Medida começou a valer nesta terça-feira (1º) para candidatos às categorias A e B e já provoca aumento na procura por laboratórios
Quem iniciou o processo para obter a primeira Carteira Nacional de Habilitação (CNH) a partir desta terça-feira (1º) no Rio Grande do Sul precisa incluir uma nova etapa entre os procedimentos obrigatórios: o exame toxicológico. A exigência vale para candidatos às categorias A, destinada a motocicletas, e B, para carros.
Até então, o teste era exigido de forma obrigatória principalmente para condutores das categorias C, D e E, relacionadas a veículos como caminhões, ônibus e outros de maior porte. A ampliação da regra fez crescer a movimentação em estabelecimentos que realizam o procedimento no Estado.

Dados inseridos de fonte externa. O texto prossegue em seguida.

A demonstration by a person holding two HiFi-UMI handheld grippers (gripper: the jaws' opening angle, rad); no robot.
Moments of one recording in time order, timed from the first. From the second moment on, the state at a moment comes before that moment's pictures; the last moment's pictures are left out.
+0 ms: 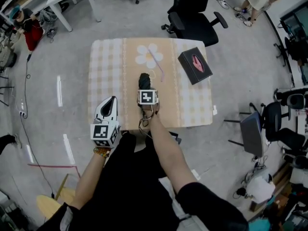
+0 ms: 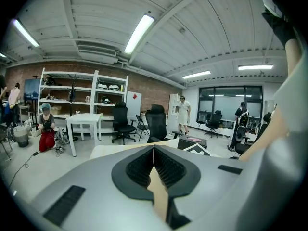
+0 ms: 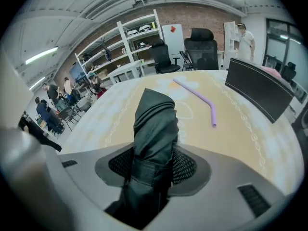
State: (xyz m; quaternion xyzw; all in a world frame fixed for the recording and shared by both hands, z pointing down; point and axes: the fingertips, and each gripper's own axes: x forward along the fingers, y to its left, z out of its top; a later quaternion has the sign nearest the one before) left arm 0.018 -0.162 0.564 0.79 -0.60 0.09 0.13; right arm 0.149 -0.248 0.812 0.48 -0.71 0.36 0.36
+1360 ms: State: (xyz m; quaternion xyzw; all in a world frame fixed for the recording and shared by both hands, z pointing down) left arm 0.050 -0.218 0.505 0.82 -0.57 0.05 0.08; right arm 0.129 -0.349 0.580 0.48 -0.84 0.22 0.13
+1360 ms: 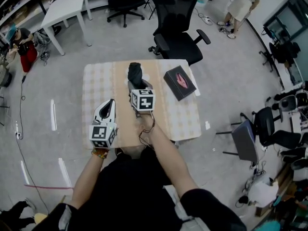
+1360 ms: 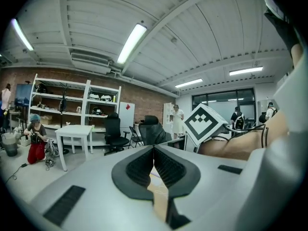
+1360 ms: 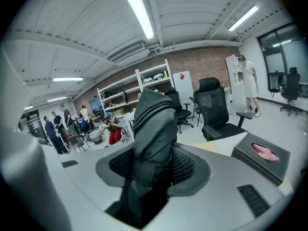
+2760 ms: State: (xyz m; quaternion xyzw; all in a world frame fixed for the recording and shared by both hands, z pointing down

Em Passo Fundo, um laboratório particular informou que recebeu cerca de 30% mais procura pelo exame nesta terça-feira. O estabelecimento disponibiliza o resultado em até dois dias e realiza a coleta sem necessidade de agendamento ou preparação antecipada.
Em Novo Hamburgo, a unidade da Feevale também percebeu aumento na demanda. Nesse caso, o atendimento precisa ser marcado previamente por telefone e o prazo para entrega do resultado pode chegar a cinco dias úteis.
A coleta é feita por meio de cabelo ou pelos e permite verificar o contato com determinadas substâncias em um período anterior ao procedimento. Entre os grupos de substâncias pesquisados estão anfetaminas, canabinoides e opiáceos.
O período analisado pelo exame pode variar entre 90 e 180 dias, dependendo do material utilizado na coleta. Para realizar o procedimento, o candidato precisa procurar um laboratório habilitado pela Secretaria Nacional de Trânsito (Senatran).
Os valores não são tabelados nacionalmente e ficam a critério de cada estabelecimento. No Rio Grande do Sul, o preço médio informado é de aproximadamente R$ 130.
Regra não vale para processos já iniciados
A mudança não atinge quem já havia dado início ao processo de habilitação até segunda-feira (31). Nesses casos, as etapas seguem conforme as regras anteriores.
Para os novos processos, o resultado do exame passa a ser necessário para a emissão da Permissão para Dirigir. Conforme o Detran, o laboratório responsável deve inserir o resultado no sistema federal antes que o documento seja expedido.
Caso o resultado indique a presença das substâncias pesquisadas, o candidato não recebe a permissão naquele momento e precisa realizar outro exame posteriormente. A habilitação somente poderá avançar após o registro de um resultado negativo no sistema.